About this task: Retype the listing exactly, with no images.

══════════════════════════════

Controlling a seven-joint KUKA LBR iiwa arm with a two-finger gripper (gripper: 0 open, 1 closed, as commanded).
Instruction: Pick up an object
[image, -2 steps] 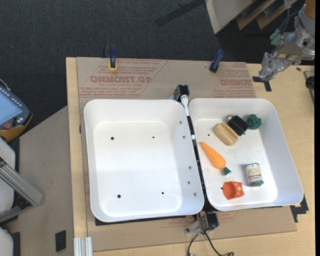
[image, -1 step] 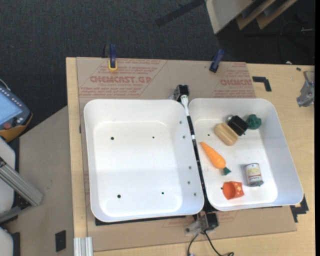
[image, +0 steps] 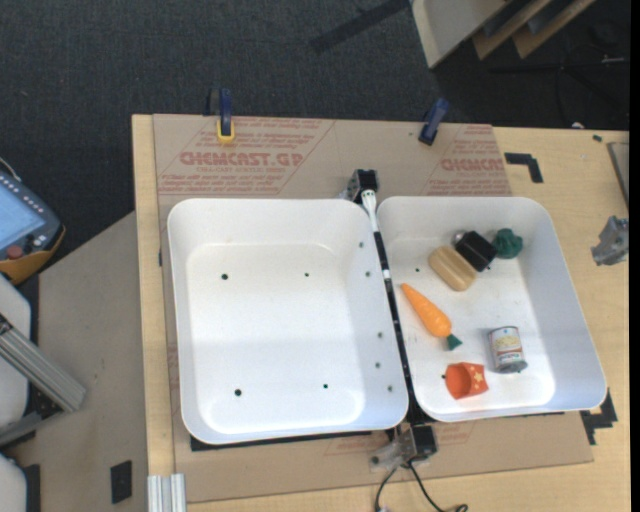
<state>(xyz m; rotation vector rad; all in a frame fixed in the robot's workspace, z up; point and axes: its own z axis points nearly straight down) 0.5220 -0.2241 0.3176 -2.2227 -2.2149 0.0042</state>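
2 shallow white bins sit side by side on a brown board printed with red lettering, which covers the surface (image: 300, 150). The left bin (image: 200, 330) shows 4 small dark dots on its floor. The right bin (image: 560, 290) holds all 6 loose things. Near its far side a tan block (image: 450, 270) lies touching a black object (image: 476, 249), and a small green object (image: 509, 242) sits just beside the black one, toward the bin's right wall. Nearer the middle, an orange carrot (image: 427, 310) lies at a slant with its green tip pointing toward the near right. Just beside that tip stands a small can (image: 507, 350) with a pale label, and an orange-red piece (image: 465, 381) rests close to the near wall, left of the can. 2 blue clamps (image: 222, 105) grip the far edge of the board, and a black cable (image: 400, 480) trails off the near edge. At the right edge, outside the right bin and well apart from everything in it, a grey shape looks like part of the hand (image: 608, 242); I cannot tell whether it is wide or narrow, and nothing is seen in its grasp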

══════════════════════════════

Final answer:
Controlling a seven-joint KUKA LBR iiwa arm with a two-finger gripper (gripper: 0 open, 1 closed, as commanded).
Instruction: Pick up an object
[image, -2 steps] 
[image, -1 step] 
[image, +0 steps] 
<state>(xyz m; rotation vector rad; all in a frame fixed in the robot's workspace, z up; point and axes: its own z axis points nearly straight down) 0.5220 -0.2241 0.3176 -2.2227 -2.2149 0.0042</state>
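2 shallow white bins sit side by side on a brown board printed with red lettering, which covers the surface (image: 300, 150). The left bin (image: 200, 330) shows 4 small dark dots on its floor. The right bin (image: 560, 290) holds all 6 loose things. Near its far side a tan block (image: 450, 270) lies touching a black object (image: 476, 249), and a small green object (image: 509, 242) sits just beside the black one, toward the bin's right wall. Nearer the middle, an orange carrot (image: 427, 310) lies at a slant with its green tip pointing toward the near right. Just beside that tip stands a small can (image: 507, 350) with a pale label, and an orange-red piece (image: 465, 381) rests close to the near wall, left of the can. 2 blue clamps (image: 222, 105) grip the far edge of the board, and a black cable (image: 400, 480) trails off the near edge. At the right edge, outside the right bin and well apart from everything in it, a grey shape looks like part of the hand (image: 608, 242); I cannot tell whether it is wide or narrow, and nothing is seen in its grasp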

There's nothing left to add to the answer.